Los músicos

Por casualidad me enteré de que hoy, 22 de noviembre, se celebra el Día Internacional del Músico. Entonces recordé la frase de Pater: «Todas las artes aspiran a la condición de la música, el único arte que no es otra cosa que forma». Yo que me descubro cada día atónita ante las artes, encuentro sensata esta afirmación. Si bien las técnicas tradicionales de creación artística, incluida la música, echan mano de instrumentos y herramientas que respaldan el genio y el trabajo del artífice, a diferencia de las otras, la música existe por sí misma.

En el camino de la idea de Schopenhauer, sobre que la música es «el único arte que podría existir aunque no hubiera mundo, porque es objetivación directa de la voluntad», es posible que ya ella estuviera mucho antes de la conformación del universo mismo, al menos como lo conocemos. Bello pensarlo imaginando a Dios como una melodía.

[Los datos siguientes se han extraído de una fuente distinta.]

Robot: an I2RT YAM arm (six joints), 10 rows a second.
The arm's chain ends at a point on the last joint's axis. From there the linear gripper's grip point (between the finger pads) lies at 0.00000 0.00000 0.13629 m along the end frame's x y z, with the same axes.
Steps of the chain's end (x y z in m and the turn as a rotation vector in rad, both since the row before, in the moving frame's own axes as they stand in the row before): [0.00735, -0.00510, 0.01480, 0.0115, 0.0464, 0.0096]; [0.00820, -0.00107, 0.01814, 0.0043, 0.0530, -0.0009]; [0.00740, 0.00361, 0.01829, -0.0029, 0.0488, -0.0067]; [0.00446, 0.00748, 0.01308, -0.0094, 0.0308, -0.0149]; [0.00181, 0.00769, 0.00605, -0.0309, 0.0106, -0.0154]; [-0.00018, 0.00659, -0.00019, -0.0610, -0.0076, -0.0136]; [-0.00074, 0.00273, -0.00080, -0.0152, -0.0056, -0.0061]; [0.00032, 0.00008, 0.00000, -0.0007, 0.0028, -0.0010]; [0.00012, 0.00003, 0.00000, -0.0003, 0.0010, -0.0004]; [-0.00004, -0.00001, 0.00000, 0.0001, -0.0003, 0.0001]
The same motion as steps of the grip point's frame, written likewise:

Así, pues, la música no necesita del hombre para procrearse y, por tanto, tampoco para ser recordada, asimilada o siquiera intuida. Simplemente está por encima de todo, de absolutamente todo. Por esa convicción, acaso muy personal, es que a mis amigos músicos —en particular a los que tienen talento— les admiro con la fuerza del enigma que ayuda a mantener mi vida en buen vilo. Son ellos deidades de tierra que interpretan en sus modestos rituales los intersticios secretos de la materia.

Lo sospecho: mediante la vibración, los más sensibles aspiran a la reencarnación perpetua. Avatares del poder y la voz de la naturaleza, traductores del misterio hondo de todo lo que es, los músicos no solo hermosean el mundo sino que nos ayudan a entenderlo en formas continuamente nuevas, nunca dejándonos iguales, siempre transformándonos el rictus y el alma.

Tanto misticismo y adoración no están injustificados. Es 22 de noviembre: invoco un inspirado Día del Músico para los dioses que correspondan.